Weigering van overlevering op basis van Europees aanhoudingsbevel met gelijktijdige tenuitvoerlegging van de straf in Nederland

Op 2 augustus 2023 heeft de Rechtbank Amsterdam uitspraak gedaan in een zaak betreffende de weigering van overlevering van een opgeëiste persoon op basis van een Europees aanhoudingsbevel (EAB) uitgevaardigd door het Circuit Court in Tarnobrzeg, Polen. De zaak betreft een vordering van de officier van justitie tot behandeling van het EAB, dat strekt tot de aanhouding en overlevering van de opgeëiste persoon voor de tenuitvoerlegging van een in Polen opgelegde straf. De rechtbank heeft vastgesteld dat de opgeëiste persoon ten minste vijf jaar ononderbroken rechtmatig in Nederland verblijft, wat hem gelijkstelt aan een Nederlander in de zin van de Overleveringswet (OLW). De rechtbank heeft echter ook geconstateerd dat de wettelijke termijn voor de beslissing op het overleveringsverzoek is verstreken, wat de rechtbank niet ontslaat van haar verplichting om te beslissen.
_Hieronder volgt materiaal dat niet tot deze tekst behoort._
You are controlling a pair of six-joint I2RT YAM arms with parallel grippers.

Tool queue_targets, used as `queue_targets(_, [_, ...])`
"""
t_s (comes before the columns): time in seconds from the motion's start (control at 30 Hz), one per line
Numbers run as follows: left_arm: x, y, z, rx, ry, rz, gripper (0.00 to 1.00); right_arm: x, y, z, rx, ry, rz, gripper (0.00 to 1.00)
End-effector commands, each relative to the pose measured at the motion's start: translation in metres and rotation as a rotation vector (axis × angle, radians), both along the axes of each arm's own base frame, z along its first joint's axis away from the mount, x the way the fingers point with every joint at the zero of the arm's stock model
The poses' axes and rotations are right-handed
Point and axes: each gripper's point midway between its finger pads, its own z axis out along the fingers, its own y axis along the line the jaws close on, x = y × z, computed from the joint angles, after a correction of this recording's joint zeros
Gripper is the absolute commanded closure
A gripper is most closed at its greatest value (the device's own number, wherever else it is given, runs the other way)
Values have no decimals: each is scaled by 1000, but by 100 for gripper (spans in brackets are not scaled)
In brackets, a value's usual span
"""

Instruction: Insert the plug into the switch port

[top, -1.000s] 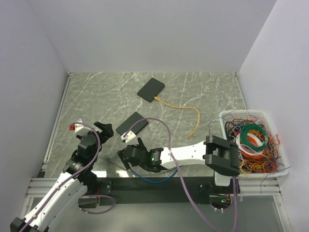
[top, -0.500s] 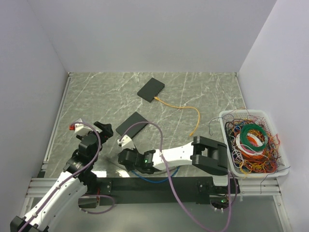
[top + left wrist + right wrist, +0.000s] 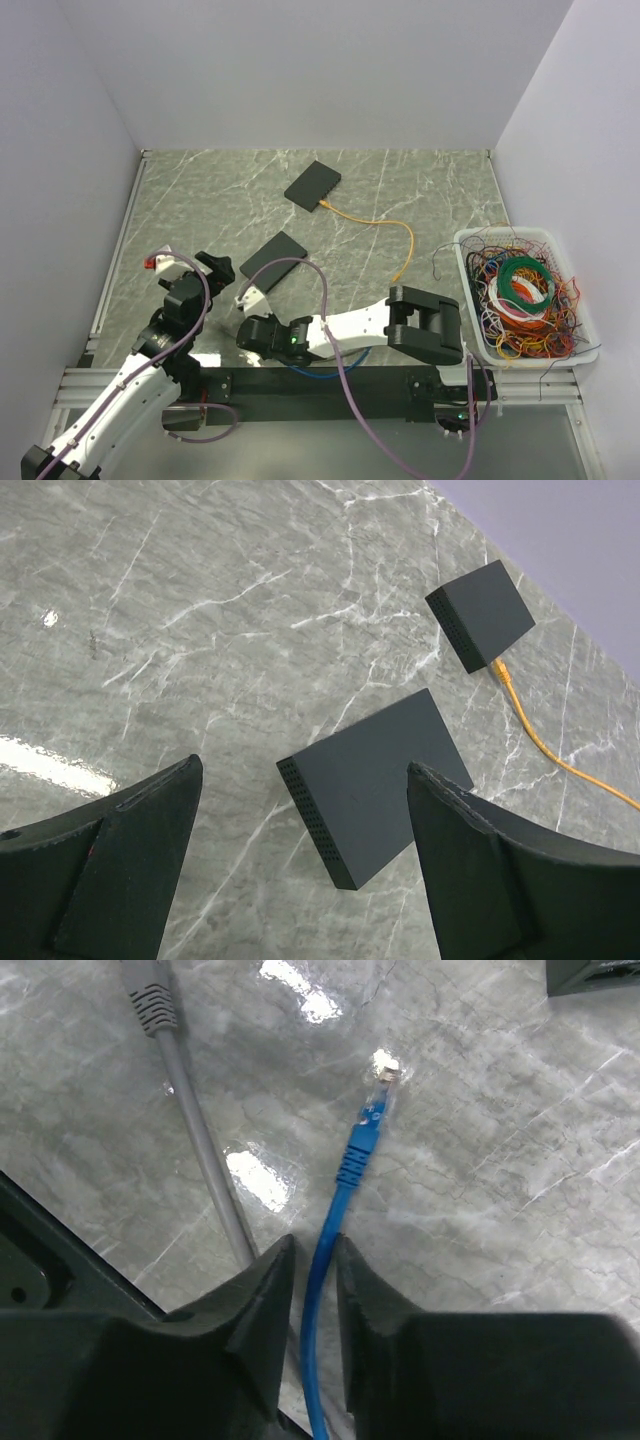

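Note:
The blue cable's plug (image 3: 372, 1112) lies on the marble table, clear tip pointing away. My right gripper (image 3: 315, 1250) is down at the table with the blue cable (image 3: 325, 1240) running between its fingers. The jaws have narrowed round it and a thin gap still shows on the left side. From above, the right gripper (image 3: 250, 336) sits near the front edge. A black switch (image 3: 375, 780) lies flat ahead of my left gripper (image 3: 305, 768), which hangs wide open above the table. That switch (image 3: 273, 256) sits just right of the left gripper (image 3: 215, 266).
A second black switch (image 3: 312, 185) lies farther back with an orange cable (image 3: 385, 222) plugged into it. A grey cable (image 3: 190, 1110) lies left of the blue one. A white bin (image 3: 505, 232) full of tangled wires stands at the right edge.
The right arm has swung left and lowered toward the front edge. Its jaws have narrowed from wide open to close round the blue cable. The left arm has stayed still.

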Motion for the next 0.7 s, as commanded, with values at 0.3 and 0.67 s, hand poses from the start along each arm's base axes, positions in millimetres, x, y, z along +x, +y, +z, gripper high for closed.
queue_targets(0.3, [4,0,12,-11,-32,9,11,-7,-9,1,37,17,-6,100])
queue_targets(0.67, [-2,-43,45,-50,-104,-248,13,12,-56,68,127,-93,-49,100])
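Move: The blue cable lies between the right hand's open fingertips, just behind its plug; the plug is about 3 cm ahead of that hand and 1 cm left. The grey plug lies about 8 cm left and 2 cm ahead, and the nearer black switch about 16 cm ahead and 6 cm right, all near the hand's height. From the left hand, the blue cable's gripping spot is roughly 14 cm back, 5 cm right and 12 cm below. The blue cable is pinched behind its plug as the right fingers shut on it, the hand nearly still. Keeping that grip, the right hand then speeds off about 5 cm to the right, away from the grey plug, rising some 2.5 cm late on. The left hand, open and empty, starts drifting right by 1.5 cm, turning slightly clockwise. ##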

De rechtbank heeft de feiten beoordeeld en vastgesteld dat de opgeëiste persoon zich schuldig heeft gemaakt aan strafbare feiten die ook onder Nederlands recht strafbaar zijn. De rechtbank heeft de weigeringsgrond van artikel 6a OLW van toepassing verklaard, omdat de opgeëiste persoon voldoende economische en sociale banden met Nederland heeft. De rechtbank heeft daarom besloten de overlevering te weigeren en gelijktijdig de tenuitvoerlegging van de in Polen opgelegde vrijheidsstraf in Nederland te bevelen. De rechtbank heeft de gevangenhouding van de opgeëiste persoon bevolen tot aan de tenuitvoerlegging van de vrijheidsstraf.

Uitspraak

RECHTBANK AMSTERDAM

INTERNATIONALE RECHTSHULPKAMER

Parketnummer: 13/028587-23 (was parketnummer: 13/751167-15)
Datum uitspraak: 2 augustus 2023
UITSPRAAK
op de vordering van 20 februari 2015 van de officier van justitie bij deze rechtbank tot het in behandeling nemen van een Europees aanhoudingsbevel (EAB). [1]
Dit EAB is uitgevaardigd op 6 juni 2014 door
The Circuit Court in Tarnobrzeg, the Second Criminal Division(Polen) en strekt tot de aanhouding en overlevering van:
[opgeëiste persoon]
geboren te [geboorteplaats] op [geboortedag] 1989
ingeschreven in de Basisregistratie personen en verblijvend op het adres
[adres]
hierna ‘de opgeëiste persoon’.

1.Procesgang

Zitting 3 april 2015
De behandeling van het EAB heeft plaatsgevonden in aanwezigheid van mr. A. Oswald,
officier van justitie. De opgeëiste persoon is verschenen en bijgestaan door zijn
raadsvrouw, mr. N. Swart, advocaat te Amsterdam en door een tolk in de Poolse taal. Het onderzoek ter zitting is geschorst teneinde de ontwikkelingen en beslissing in de zaak Poplawski, waarin dezelfde rechtsvragen aan de orde zijn, af te wachten en bij de uitkomst in die zaak aan te sluiten voor wat betreft de afdoening van de onderhavige zaak.
Zitting 19 juli 2023
De behandeling van het EAB is met instemming van de opgeëiste persoon en de officier van justitie hervat in de stand aarin het zich ten tijde van de schorsing bevond in aanwezigheid van mr. W.H.R. Hogewind, officier van justitie. De opgeëiste persoon is verschenen en bijgestaan door zijn raadsvrouw, mr. K.K. Hansen Löve, advocaat te Amsterdam en door een tolk in de Poolse taal.
De rechtbank stelt vast dat in deze zaak de wettelijke termijn waarbinnen de rechtbank op basis van de OLW op het overleveringsverzoek moet beslissen, is verstreken. [2] Dit ontslaat de
rechtbank niet van haar verplichting om op het overleveringsverzoek te beslissen. Het betekent echter wel dat geen wettelijke grondslag meer bestaat voor gevangenhouding.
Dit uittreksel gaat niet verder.